Cardiac structure, function and flow are most commonly studied by ultrasound, X-ray and magnetic resonance imaging (MRI) techniques. However, cardiovascular MRI is hitherto limited to electrocardiogram (ECG)-synchronized acquisitions and therefore often results in compromised quality for patients with arrhythmias or inabilities to comply with requested protocols-especially with breath-holding. Recent advances in the development of novel real-time MRI techniques now offer dynamic imaging of the heart and major vessels with high spatial and temporal resolution, so that examinations may be performed without the need for ECG synchronization and during free breathing. This article provides an overview of technical achievements, physiological validations, preliminary patient studies and translational aspects for a future clinical scenario of cardiovascular MRI in real time.

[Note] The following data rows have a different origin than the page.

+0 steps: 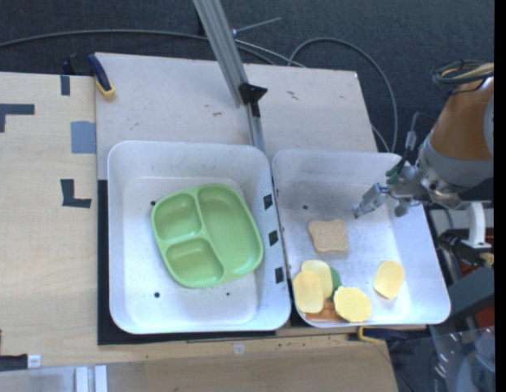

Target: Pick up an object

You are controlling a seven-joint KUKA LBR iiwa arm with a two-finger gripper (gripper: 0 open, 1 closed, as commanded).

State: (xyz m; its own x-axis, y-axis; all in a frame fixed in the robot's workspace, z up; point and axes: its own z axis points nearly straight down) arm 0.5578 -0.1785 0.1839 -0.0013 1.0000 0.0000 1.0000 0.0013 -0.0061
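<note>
we see the end effector (386,200), fingers apart and holding nothing, poised above the right bin (416,243), near the bread slice (329,236), likely lining up a grasp.

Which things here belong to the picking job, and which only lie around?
For the job:
- gripper, above the right bin
- bread slice
- yellow pieces

Lying about:
- green divided plate in the left bin
- yellow-and-blue clamp
- cables
- metal rail
</note>
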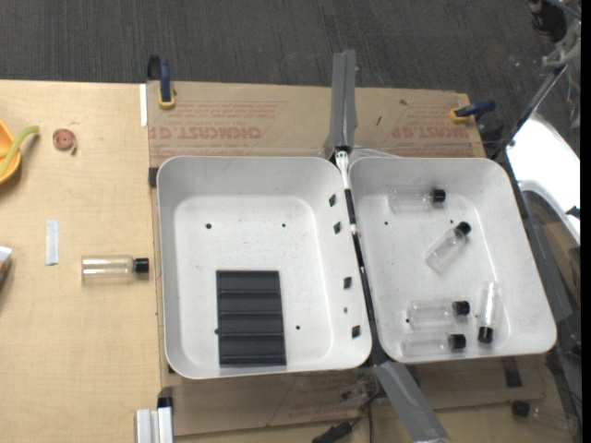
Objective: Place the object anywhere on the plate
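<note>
Nothing has been set on the dark ribbed plate [249,318], so the pick is judged to be the step in hand. The candidate objects, clear vials [449,245] with black caps, are scattered to the right of the plate, well apart from it and beyond the wall between the bins. One vial must be grasped, lifted over that wall and lowered onto the plate. Smooth, round glass may roll. The gripper's state cannot be told.

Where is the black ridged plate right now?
The black ridged plate lies flat in the left bin, near its front edge, across the divider from the clear vials in the right bin.
</note>
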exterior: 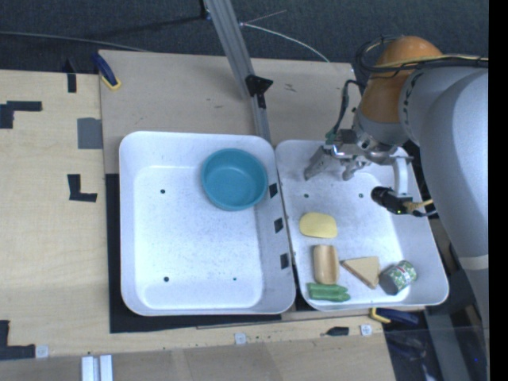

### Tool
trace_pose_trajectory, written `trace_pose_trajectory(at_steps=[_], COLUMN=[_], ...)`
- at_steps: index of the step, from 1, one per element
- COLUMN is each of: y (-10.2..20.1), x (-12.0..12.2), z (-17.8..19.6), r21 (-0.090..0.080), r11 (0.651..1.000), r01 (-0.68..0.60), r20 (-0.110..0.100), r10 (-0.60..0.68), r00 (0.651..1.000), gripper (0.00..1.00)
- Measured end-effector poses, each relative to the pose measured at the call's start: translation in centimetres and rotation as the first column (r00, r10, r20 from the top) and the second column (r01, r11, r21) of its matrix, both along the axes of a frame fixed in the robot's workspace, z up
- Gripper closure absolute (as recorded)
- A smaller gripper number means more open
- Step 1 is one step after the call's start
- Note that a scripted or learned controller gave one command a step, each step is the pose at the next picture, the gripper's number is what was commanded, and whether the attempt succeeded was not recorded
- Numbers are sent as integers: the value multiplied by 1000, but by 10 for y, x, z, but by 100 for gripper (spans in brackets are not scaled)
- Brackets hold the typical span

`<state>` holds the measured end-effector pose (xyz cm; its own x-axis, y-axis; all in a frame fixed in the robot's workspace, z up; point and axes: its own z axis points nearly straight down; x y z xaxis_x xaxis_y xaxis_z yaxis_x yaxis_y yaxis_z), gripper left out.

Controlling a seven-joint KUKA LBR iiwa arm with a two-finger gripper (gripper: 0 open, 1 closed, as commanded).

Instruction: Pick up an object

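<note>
My gripper (331, 168) hangs over the far end of the right bin (419, 244), its two fingers spread apart with nothing between them. Below it in that bin lie a yellow oval piece (317, 225), a tan bread-like roll (324, 263), a green bean-shaped piece (329, 293), a tan wedge (363, 271) and a small grey-green can (398, 277). A blue bowl (233, 179) sits in the far part of the left bin (159, 236). The gripper is well above the yellow piece and touches none of the objects.
A grey metal pole (234, 50) slants down to the seam between the two bins. Cables (397, 201) and a black fitting hang off the wrist over the right bin's right side. Black tape marks dot the wooden bench on the left.
</note>
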<state>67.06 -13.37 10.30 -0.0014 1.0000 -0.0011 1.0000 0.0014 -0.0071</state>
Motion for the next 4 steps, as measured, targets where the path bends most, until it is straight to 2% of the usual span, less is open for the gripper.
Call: trace_pose_trajectory(at_steps=[1, 2, 3, 4], y=[1, 1, -3, 8], x=[0, 0, -7, -3], z=[-15, -4, 54, 110], r21=[-1, -2, 0, 1], r11=[1000, 1000, 1000, 1000], r01=[-1, -2, 1, -1], r20=[4, 7, 11, 12], r10=[1, 2, -1, 1], r00=[1000, 1000, 1000, 1000], gripper=[0, 100, 100, 100])
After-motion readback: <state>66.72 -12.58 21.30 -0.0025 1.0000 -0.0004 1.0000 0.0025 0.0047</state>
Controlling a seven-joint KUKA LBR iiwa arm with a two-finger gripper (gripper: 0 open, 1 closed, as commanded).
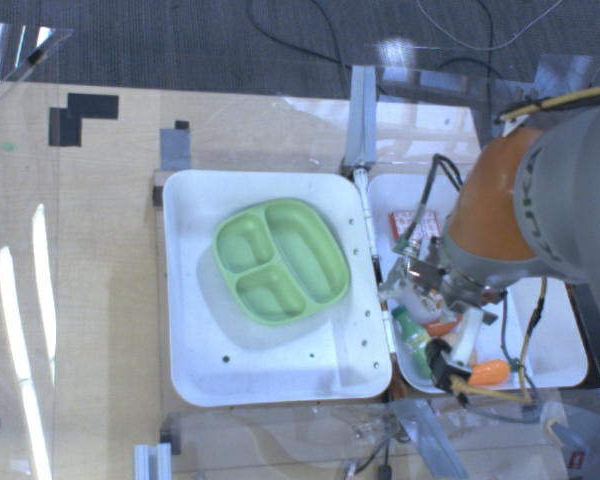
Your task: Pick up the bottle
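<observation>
1. Over the right bin [570, 363]: hangs the grey arm [540, 208], wrist low.
2. Just below it: gripper [435, 303], can't tell its state.
3. Touching its near-left side: green bottle [412, 330], long axis running near-right, by the bin's left wall.

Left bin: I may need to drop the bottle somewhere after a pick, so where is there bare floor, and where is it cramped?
In the left bin, bare floor runs along the near wall below the green divided plate, and beside its left wall. The right bin is crowded: the green bottle, an orange item and a red-and-white packet sit under the arm.
</observation>
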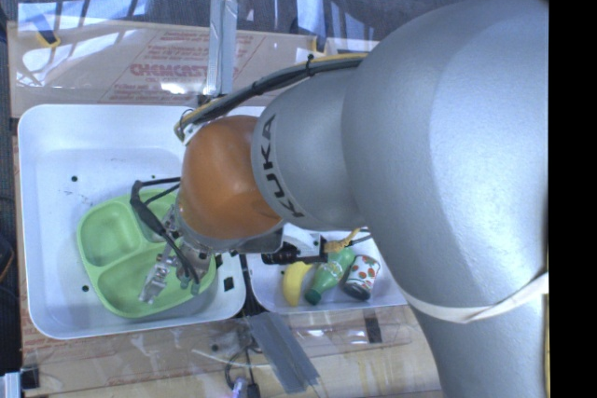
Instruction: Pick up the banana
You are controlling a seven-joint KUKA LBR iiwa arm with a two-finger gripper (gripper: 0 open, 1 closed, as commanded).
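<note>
Yellow banana (295, 282), green bottle (328, 278), lime-green divided plate (107, 242), white bins (37, 200), grey arm (429, 154) with orange band (224, 177).

The grey arm (420, 172) reaches in from the right and covers much of the right bin (270, 294). Its gripper (166, 280) hangs low over a green divided plate (112, 247) lying in the left bin (47, 200). In the right bin's near corner a banana (295, 282) lies just beside a green bottle (326, 278) and a small spotted can (362, 275). A sheet of cardboard (140, 65) lies on the bench beyond the bins.
</note>
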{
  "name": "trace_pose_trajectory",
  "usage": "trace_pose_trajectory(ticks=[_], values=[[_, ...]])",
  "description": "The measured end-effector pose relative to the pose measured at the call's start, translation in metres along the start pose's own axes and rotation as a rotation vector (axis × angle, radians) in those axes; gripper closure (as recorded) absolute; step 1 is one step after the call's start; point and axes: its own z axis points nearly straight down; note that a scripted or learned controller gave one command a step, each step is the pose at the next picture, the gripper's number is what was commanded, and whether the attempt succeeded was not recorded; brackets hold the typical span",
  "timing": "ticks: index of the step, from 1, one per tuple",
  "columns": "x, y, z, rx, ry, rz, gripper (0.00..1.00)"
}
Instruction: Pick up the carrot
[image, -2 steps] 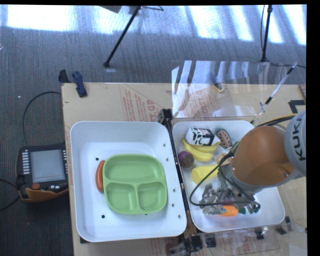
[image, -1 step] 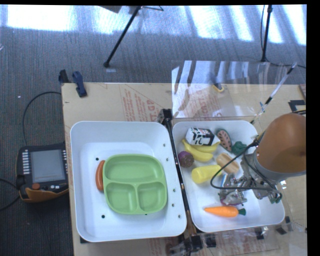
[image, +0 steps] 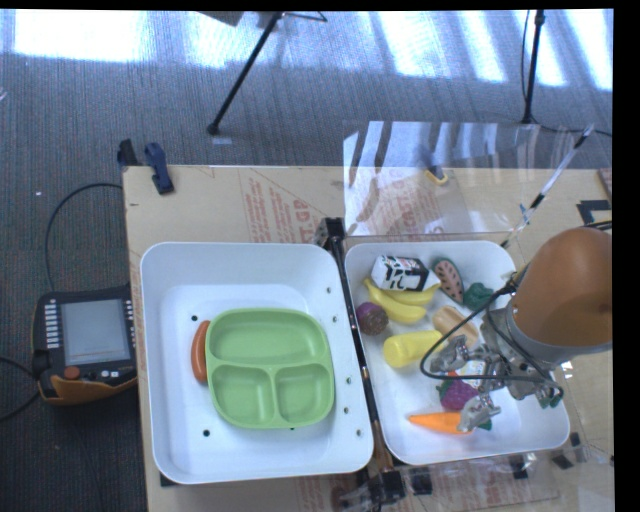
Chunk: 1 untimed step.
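Observation:
The carrot (image: 437, 422), orange with a green top at its right end, lies flat near the front of the right bin (image: 530, 440). My gripper (image: 468, 381) hangs over that bin, just above and to the right of the carrot. Its two metal fingers (image: 484, 409) stand apart, open. A purple toy bunch of grapes (image: 457, 393) shows in the gap, apparently lying on the bin floor beneath them. The lower fingertip sits close to the carrot's green end; nothing is gripped.
The right bin also holds a black-and-white carton (image: 400, 272), a banana (image: 396, 303), a watermelon slice (image: 448, 278), a purple fig (image: 372, 318) and a yellow fruit (image: 410, 348). The left bin (image: 170, 300) holds a green divided plate (image: 268, 367) and a red sausage (image: 200, 352).

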Motion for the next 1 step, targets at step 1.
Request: trace_pose_trajectory(ticks=[1], values=[[0.0116,0.0007,0.0331,0.0,0.002,0.276,0.0]])
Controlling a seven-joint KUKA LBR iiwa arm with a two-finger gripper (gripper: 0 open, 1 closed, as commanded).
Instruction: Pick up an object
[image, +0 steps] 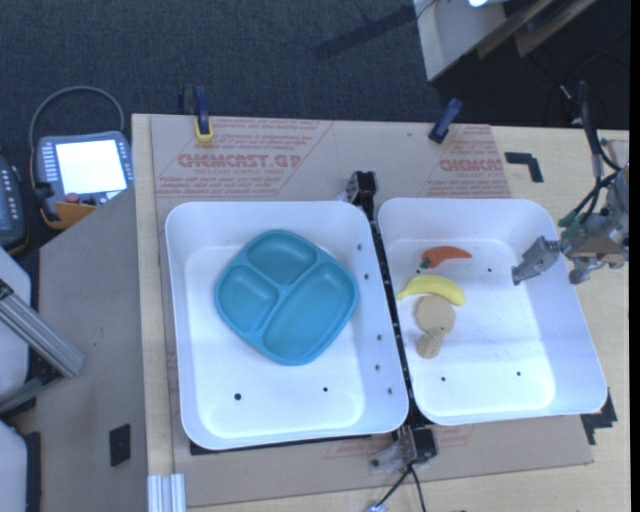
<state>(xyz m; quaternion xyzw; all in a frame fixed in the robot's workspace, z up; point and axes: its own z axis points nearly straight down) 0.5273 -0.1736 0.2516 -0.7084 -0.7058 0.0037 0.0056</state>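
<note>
Two white bins side by side on my bench, seen from the overhead camera view; left bin (200, 400) holds one thing, a blue divided plate (287, 297) with three compartments, lying flat a little up from the bin's middle, none of its compartments holding anything I can see; right bin (500, 390) holds three small things grouped near its left wall; orange carrot (447, 255) with a green tip lies uppermost, roughly crosswise; yellow banana (433, 289) sits just below it, curved, close to the carrot but I read a thin gap between them; tan mushroom-shaped piece (433, 325) is under the banana, its round cap touching or nearly touching the banana's lower edge, its stem pointing down toward the bin's near side; I can't tell touching from just apart at this resolution.

Gripper (530, 262) comes in from the right, over the upper right part of the right bin, near that bin's right wall; well apart from the three pick candidates, bare bin floor between; nothing between its fingers that I can see; whether the fingers are apart or together I cannot tell, the tip is small and blurred; wrist hardware and cables sit at the right edge behind it.
</note>
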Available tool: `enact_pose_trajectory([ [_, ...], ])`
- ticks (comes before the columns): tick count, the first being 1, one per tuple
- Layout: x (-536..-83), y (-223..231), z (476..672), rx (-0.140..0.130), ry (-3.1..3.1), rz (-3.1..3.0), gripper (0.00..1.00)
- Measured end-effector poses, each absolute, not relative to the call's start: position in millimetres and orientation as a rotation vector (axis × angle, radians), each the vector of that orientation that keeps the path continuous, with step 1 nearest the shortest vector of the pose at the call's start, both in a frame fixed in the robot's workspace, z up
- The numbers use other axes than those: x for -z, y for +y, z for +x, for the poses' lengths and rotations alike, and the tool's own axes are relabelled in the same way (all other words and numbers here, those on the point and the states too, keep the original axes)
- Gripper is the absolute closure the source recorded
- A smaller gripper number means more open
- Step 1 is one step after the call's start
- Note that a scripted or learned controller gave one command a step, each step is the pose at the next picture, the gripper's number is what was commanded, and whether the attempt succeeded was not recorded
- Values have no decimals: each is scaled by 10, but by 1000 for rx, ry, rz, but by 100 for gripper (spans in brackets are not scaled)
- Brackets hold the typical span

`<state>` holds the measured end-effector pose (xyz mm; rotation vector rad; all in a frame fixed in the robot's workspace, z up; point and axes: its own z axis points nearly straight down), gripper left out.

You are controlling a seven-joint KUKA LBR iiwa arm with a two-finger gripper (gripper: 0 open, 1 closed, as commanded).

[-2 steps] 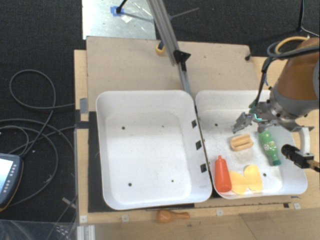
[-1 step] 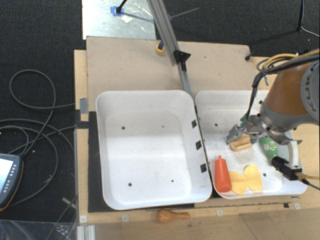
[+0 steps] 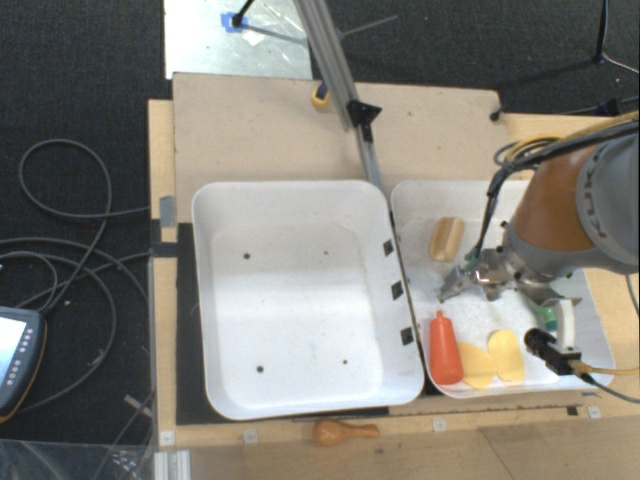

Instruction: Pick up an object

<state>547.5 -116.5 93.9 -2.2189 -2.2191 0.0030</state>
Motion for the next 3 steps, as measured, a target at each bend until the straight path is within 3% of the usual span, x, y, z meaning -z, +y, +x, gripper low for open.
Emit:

Real-time flow MRI of the aorta at a resolution of 40 msec.

PURPOSE: To evaluate a novel real-time phase-contrast magnetic resonance imaging (MRI) technique for the assessment of through-plane flow in the ascending aorta. MATERIALS AND METHODS: Real-time MRI was based on a radial fast low-angle shot (FLASH) sequence with about 30-fold undersampling and image reconstruction by regularized nonlinear inversion. Phase-contrast maps were obtained from two (interleaved or sequential) acquisitions with and without a bipolar velocity-encoding gradient. Blood flow in the ascending aorta was studied in 10 healthy volunteers at 3 T by both real-time MRI (15 sec during free breathing) and electrocardiogram (ECG)-synchronized cine MRI (with and without breath holding). Flow velocities and stroke volumes were evaluated using standard postprocessing software. RESULTS: The total acquisition time for a pair of phase-contrast images was 40.0 msec (TR/TE = 2.86/1.93 msec, 10° flip angle, 7 spokes per image) for a nominal in-plane resolution of 1.3 mm and a section thickness of 6 mm. Quantitative evaluations of spatially averaged flow velocities and stroke volumes were comparable for real-time and cine methods when real-time MRI data were averaged across heartbeats. For individual heartbeats real-time phase-contrast MRI resulted in higher peak velocities for values above 120 cm s(-1). CONCLUSION: Real-time phase-contrast MRI of blood flow in the human aorta yields functional parameters for individual heartbeats. When averaged across heartbeats real-time flow velocities and stroke volumes are comparable to values obtained by conventional cine MRI.